Friday, March 16, 2012

Athena K's Review - The Famished Road


I too am playing catch up - I have been reading but I took a break from blogging for a month or two.  So I'll be adding things from my list over the nnxt week or so!

Reading The Famished Road was like experiencing a dream.  The characters, scenery, setting and action seemed constantly fluid entities, capable of changing shape and status at any given time.  While I found this reading experience to be new and profoundly different, and at first fantastic and engaging, Ben Okri was unable to maintain my interest in this dream for such a prolonged novel.

Partly because it was so dreamlike, I found myself frustrated by the fact that there was very little conventional "plot." Story lines sprung up from nowhere, and melted away almost as quickly.  Characters changed from good to evil depending on the mood of the narrator; events of major importance and symbolism are never carried through to their completion; and cycles are repeated with very little apparent consciousness or learning from past experience.  I looked  for the meaning behind apparently symbolic characters (e.g., the photographer, Madame Koto, the blind man, the beggar girl) but I could not fit the pieces together.

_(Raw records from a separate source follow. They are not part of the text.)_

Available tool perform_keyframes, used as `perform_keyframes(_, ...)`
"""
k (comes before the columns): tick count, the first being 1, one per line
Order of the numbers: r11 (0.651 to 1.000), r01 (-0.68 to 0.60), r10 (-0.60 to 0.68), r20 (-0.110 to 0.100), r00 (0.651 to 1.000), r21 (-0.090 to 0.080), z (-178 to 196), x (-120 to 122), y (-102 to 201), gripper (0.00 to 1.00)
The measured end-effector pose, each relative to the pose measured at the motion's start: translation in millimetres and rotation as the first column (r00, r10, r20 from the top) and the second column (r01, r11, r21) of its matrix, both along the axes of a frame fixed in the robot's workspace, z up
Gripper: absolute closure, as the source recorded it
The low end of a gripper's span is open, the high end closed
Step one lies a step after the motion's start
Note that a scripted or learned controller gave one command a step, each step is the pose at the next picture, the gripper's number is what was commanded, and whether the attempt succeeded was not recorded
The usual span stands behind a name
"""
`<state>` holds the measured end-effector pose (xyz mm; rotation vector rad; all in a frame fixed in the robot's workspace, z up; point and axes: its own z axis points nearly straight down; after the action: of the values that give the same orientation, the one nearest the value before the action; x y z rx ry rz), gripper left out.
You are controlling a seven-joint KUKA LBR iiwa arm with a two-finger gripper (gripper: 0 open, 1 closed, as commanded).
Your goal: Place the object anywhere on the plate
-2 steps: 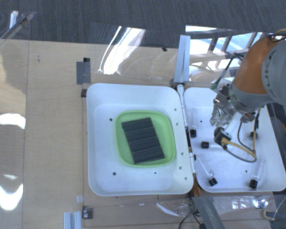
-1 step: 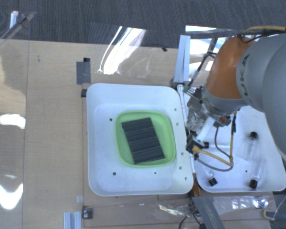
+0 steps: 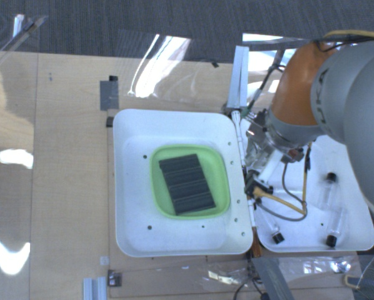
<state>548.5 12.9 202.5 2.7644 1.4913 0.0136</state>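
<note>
A dark grey ribbed rectangular object point(image 3: 186, 184) lies flat in the middle of the square green plate point(image 3: 221, 179), which sits in the left white bin point(image 3: 132, 186). My gripper point(image 3: 254, 167) hangs under the grey wrist with its orange band, over the divide between the two bins. It is just right of the plate's edge and apart from the object. The wrist hides most of it.
The right bin point(image 3: 355, 230) holds small black-capped clear pieces point(image 3: 331, 179) point(image 3: 331, 240) point(image 3: 276, 237). A yellow and black cable point(image 3: 285, 204) loops below the wrist. The arm's large grey body covers the upper right. Bare wooden bench lies to the left.
</note>
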Motion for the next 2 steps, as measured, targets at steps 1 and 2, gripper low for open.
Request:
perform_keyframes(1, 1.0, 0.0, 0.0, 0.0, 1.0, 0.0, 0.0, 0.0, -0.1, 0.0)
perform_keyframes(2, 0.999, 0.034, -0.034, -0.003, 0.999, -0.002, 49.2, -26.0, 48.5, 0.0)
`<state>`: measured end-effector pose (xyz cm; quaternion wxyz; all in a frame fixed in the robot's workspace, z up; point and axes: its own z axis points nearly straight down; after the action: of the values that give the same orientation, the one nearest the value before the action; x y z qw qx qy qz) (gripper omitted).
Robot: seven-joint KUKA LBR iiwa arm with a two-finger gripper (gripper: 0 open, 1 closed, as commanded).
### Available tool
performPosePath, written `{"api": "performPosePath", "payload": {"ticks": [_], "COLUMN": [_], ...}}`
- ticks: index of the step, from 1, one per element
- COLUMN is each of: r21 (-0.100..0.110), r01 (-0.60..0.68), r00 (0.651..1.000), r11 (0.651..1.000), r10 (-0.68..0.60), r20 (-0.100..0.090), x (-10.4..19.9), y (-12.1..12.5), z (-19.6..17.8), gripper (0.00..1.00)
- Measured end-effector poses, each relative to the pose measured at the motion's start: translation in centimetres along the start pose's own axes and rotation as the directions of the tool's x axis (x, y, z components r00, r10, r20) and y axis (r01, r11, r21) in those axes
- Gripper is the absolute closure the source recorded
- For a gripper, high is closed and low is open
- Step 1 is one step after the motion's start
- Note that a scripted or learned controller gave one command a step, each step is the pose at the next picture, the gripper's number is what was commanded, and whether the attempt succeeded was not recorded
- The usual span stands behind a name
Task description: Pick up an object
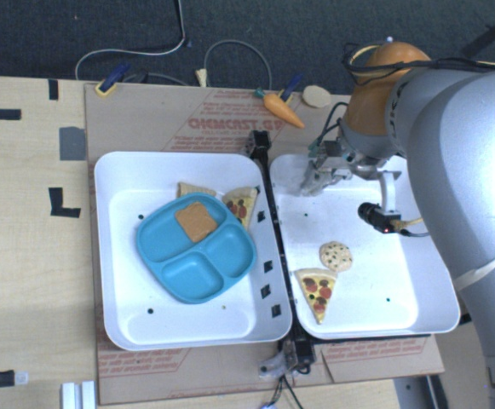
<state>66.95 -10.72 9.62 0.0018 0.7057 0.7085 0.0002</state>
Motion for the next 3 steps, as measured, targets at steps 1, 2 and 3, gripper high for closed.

Reading this makes it sound like I really didn't enjoy the book.  In fact, for the first 2/3 I was very engaged and fascinated by the complex dream narration of Azaro, our child narrator.  Azaro's story is one of poverty, struggle, corruption and human sacrifice in a Nigerian town.  His themes include the constant battle between life and death, rich and poor, and good and evil. However, once it became apparent that despite reaching a climax of sorts, the novel was pressing on in its aimless meander through spirit world adventures, I lost interest. The only real problem for me was it was too long.